- _Task to complete_:
In the records below, find each line containing the word "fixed" and copy it.

- _Data records_:
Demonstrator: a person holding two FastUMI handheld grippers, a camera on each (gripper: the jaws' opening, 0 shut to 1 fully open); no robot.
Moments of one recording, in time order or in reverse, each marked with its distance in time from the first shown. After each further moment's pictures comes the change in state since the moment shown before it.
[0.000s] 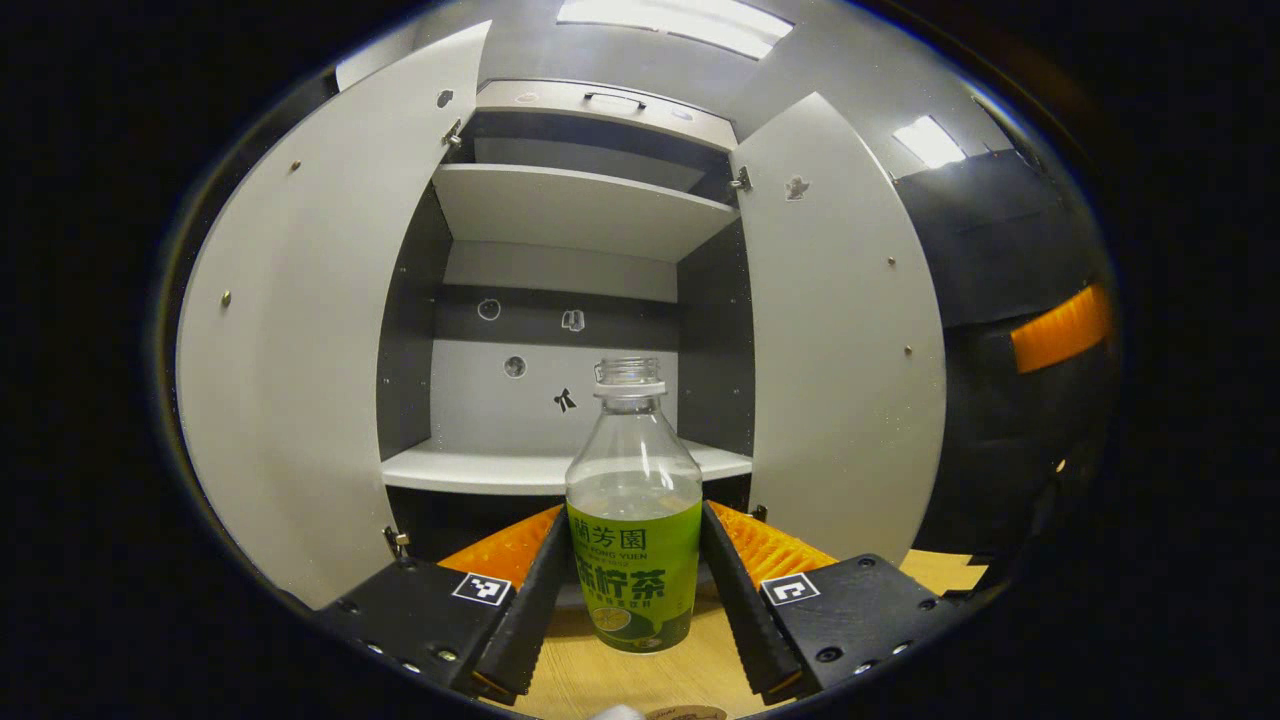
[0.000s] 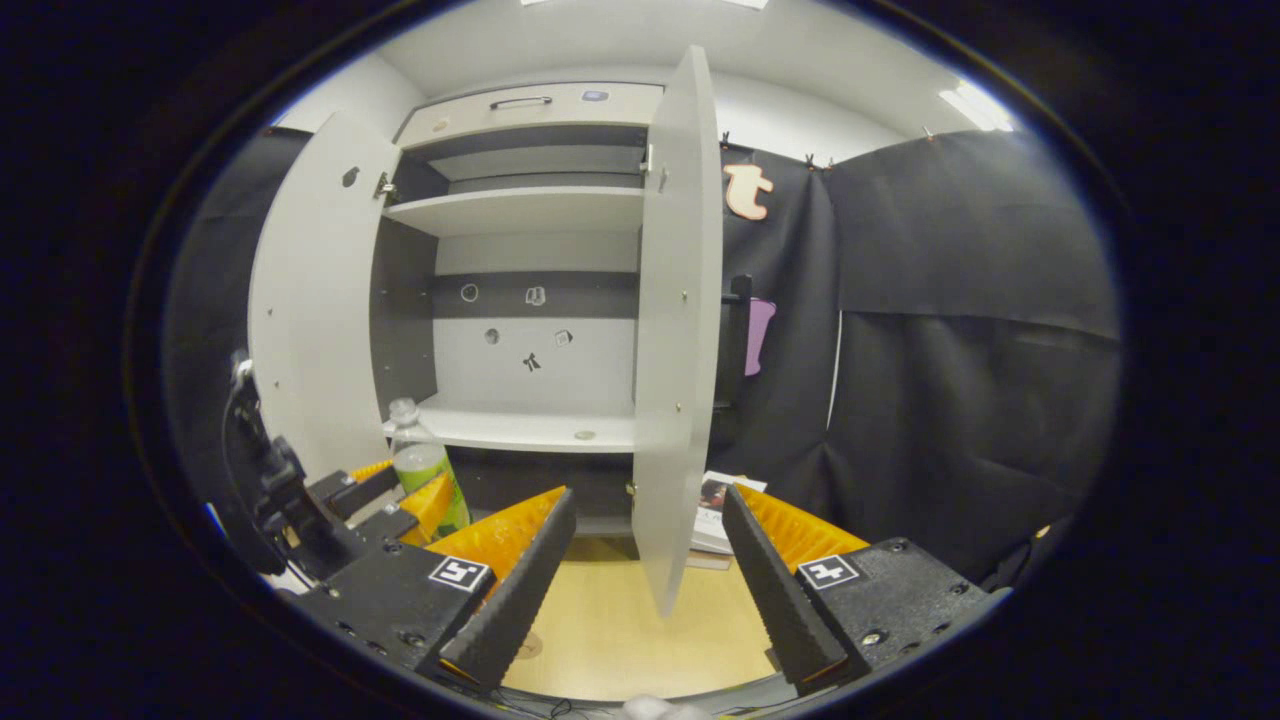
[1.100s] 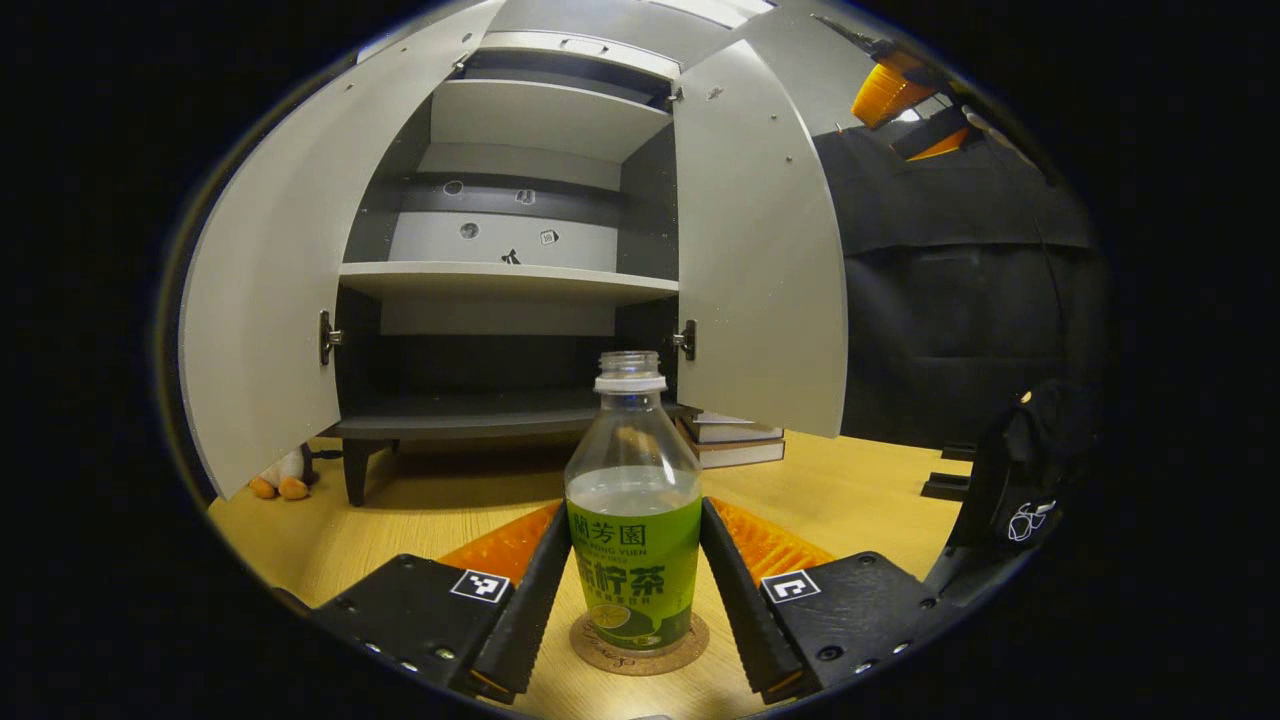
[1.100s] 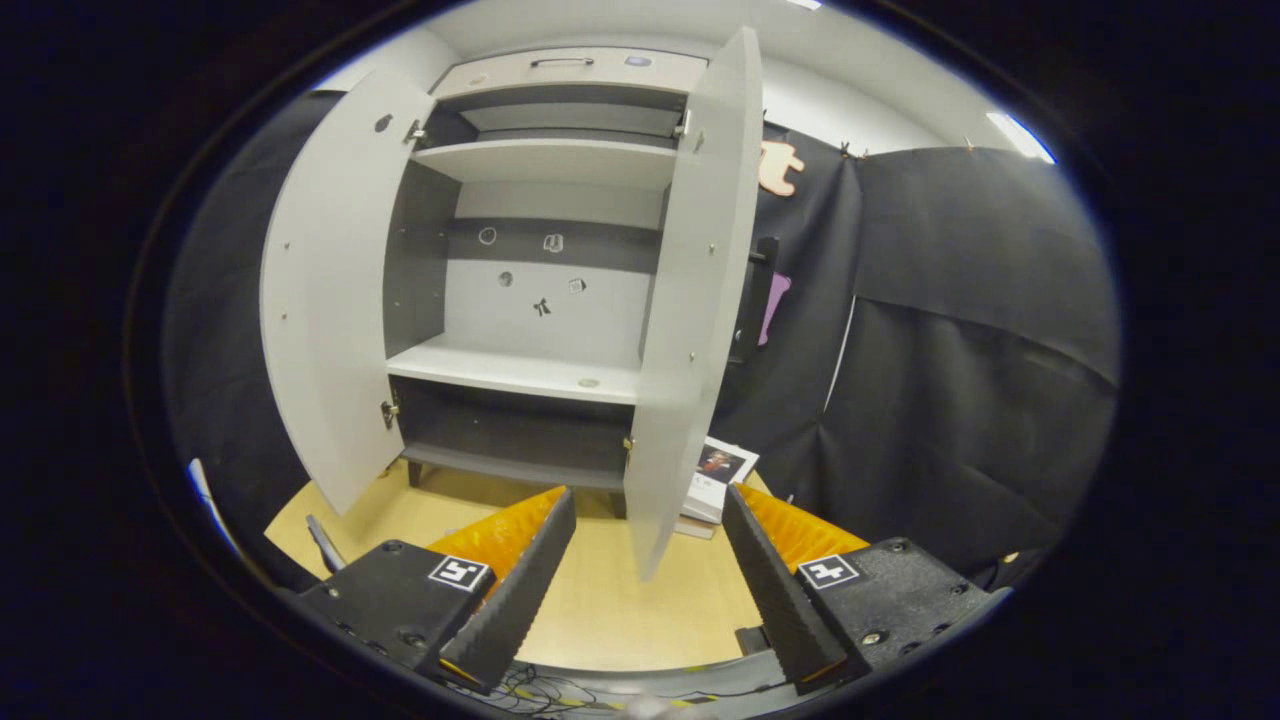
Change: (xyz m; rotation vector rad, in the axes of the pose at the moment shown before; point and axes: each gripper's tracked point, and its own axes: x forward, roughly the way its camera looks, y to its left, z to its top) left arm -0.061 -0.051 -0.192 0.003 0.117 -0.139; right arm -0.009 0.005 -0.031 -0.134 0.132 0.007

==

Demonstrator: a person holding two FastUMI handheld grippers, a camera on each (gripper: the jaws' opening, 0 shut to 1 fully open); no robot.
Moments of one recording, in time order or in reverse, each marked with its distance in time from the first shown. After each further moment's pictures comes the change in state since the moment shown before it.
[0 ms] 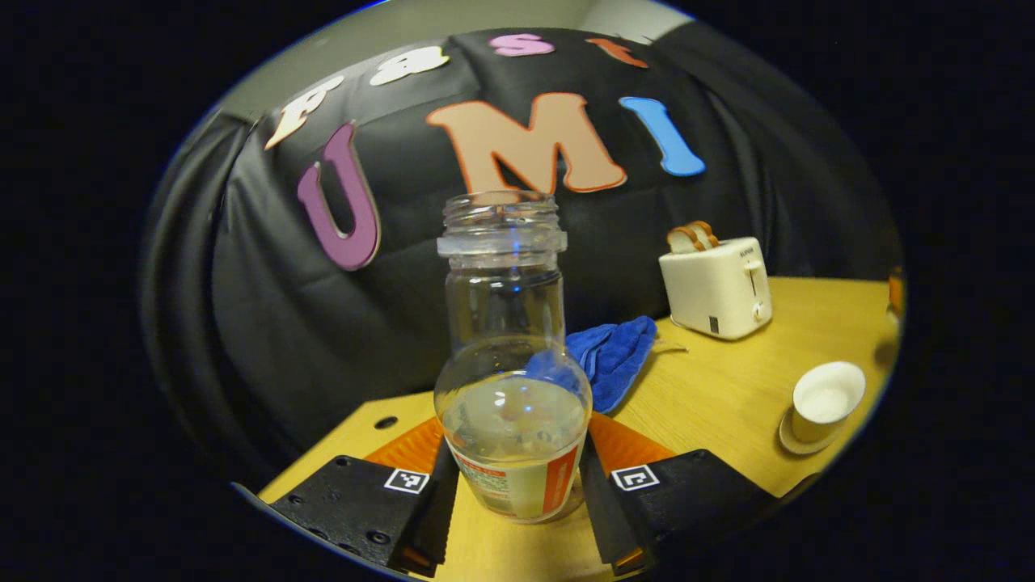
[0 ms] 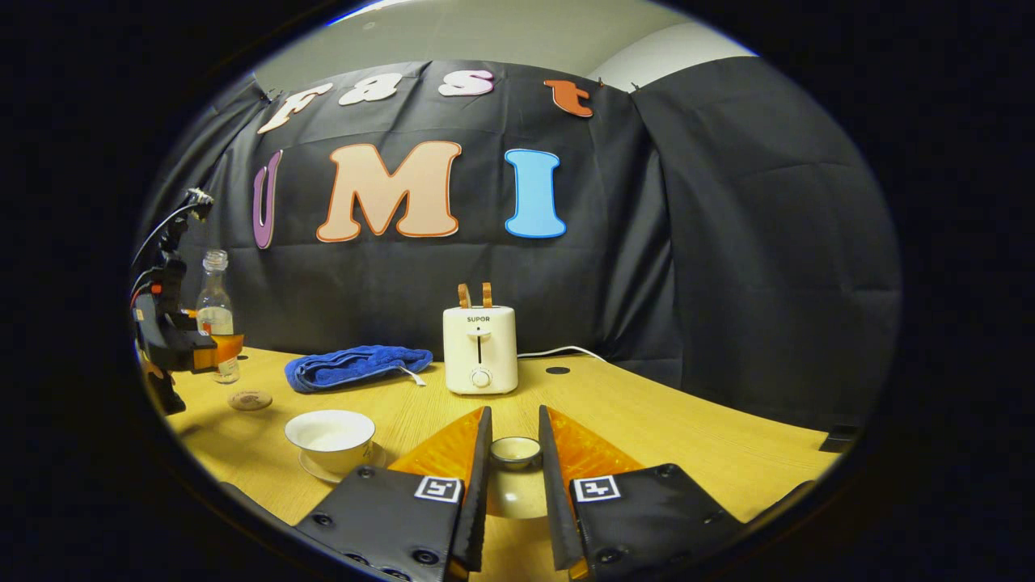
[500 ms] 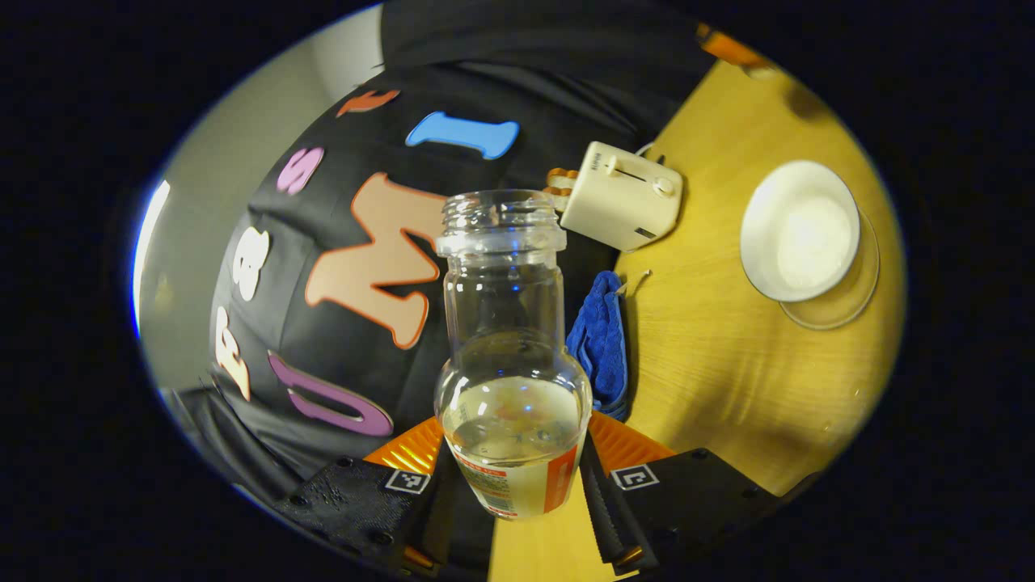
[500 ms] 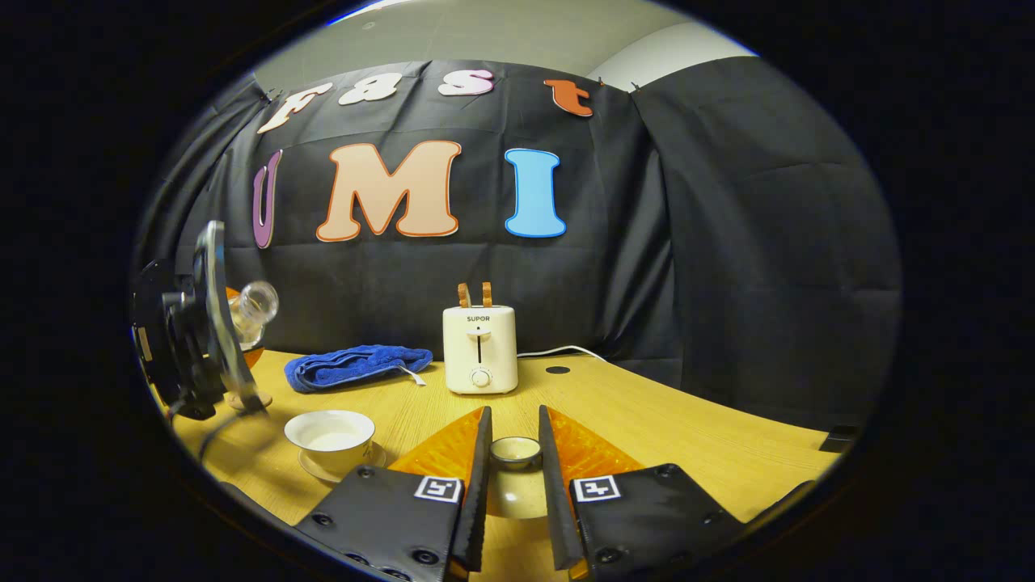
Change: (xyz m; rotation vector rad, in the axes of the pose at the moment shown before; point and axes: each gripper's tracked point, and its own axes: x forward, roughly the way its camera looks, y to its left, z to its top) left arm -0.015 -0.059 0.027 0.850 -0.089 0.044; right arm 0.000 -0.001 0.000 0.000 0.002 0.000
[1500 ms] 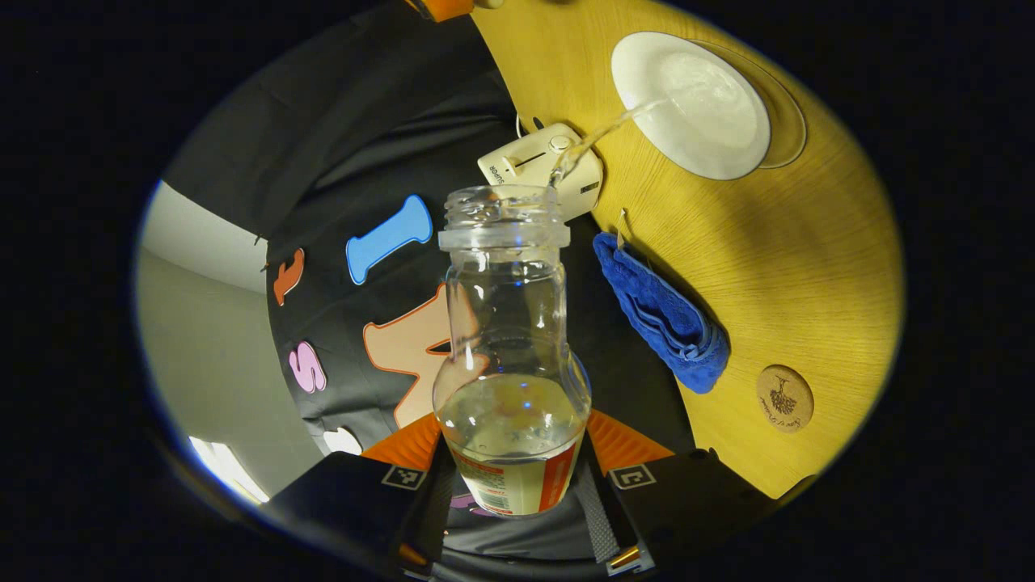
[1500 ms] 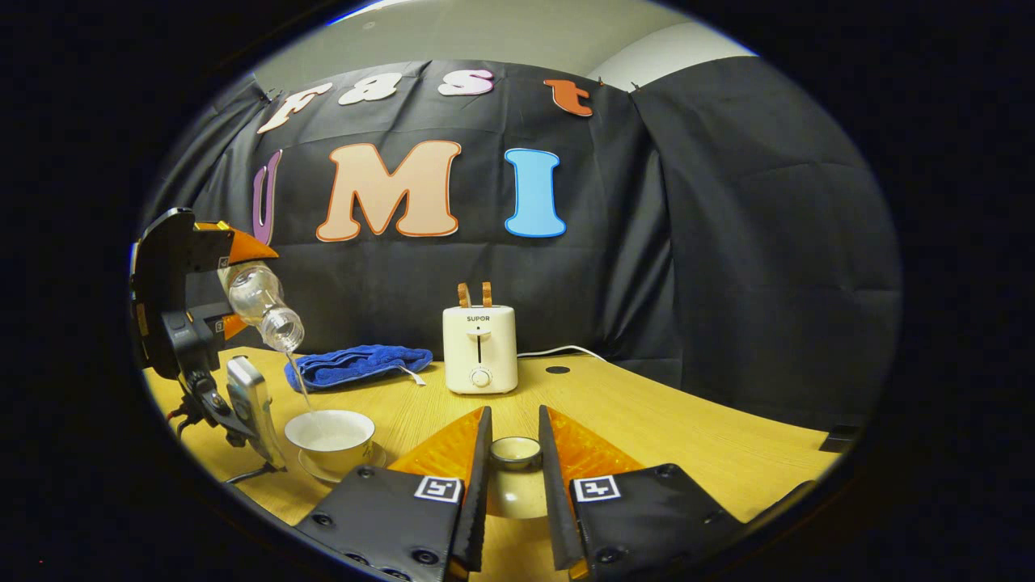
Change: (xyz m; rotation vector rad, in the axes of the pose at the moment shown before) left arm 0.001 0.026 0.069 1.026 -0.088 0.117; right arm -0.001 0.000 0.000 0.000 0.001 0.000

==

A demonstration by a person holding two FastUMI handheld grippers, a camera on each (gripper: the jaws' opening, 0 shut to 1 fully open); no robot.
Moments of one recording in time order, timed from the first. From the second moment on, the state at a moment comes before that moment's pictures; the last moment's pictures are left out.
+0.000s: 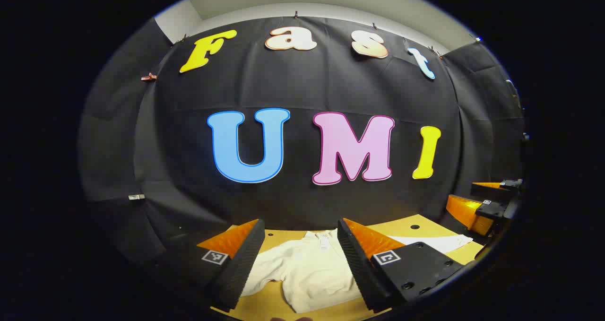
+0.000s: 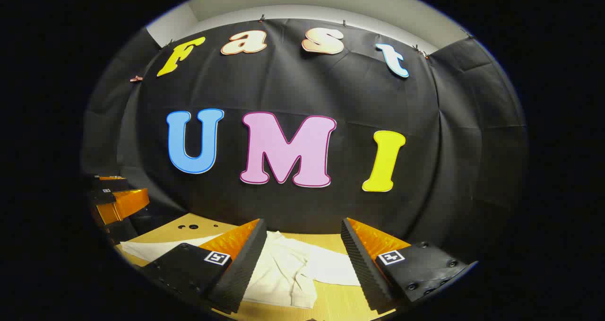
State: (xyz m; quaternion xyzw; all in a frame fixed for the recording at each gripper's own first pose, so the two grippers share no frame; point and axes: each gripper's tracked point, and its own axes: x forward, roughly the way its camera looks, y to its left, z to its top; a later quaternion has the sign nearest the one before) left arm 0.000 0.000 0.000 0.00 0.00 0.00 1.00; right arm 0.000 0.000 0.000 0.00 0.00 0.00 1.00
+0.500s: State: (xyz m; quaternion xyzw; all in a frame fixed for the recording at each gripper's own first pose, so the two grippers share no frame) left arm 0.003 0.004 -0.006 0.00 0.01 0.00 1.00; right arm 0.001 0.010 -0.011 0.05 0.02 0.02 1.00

- _Answer to this task_:
State: (xyz m; quaternion xyzw; all in a frame fixed for the recording at each gripper's own first pose, so the two grippers share no frame; point and axes: each gripper's tracked point, and its own axes: x forward, roughly the way its camera looks, y to its left, z to its top; a later quaternion has the sign nearest the one before) left arm 0.000 0.000 0.000 0.00 0.00 0.00 1.00; right arm 0.000 0.000 0.000 0.00 0.00 0.00 1.00
+0.500s: State: (xyz m; quaternion xyzw; all in a frame fixed for the recording at each gripper's own first pose, so the two grippers share no frame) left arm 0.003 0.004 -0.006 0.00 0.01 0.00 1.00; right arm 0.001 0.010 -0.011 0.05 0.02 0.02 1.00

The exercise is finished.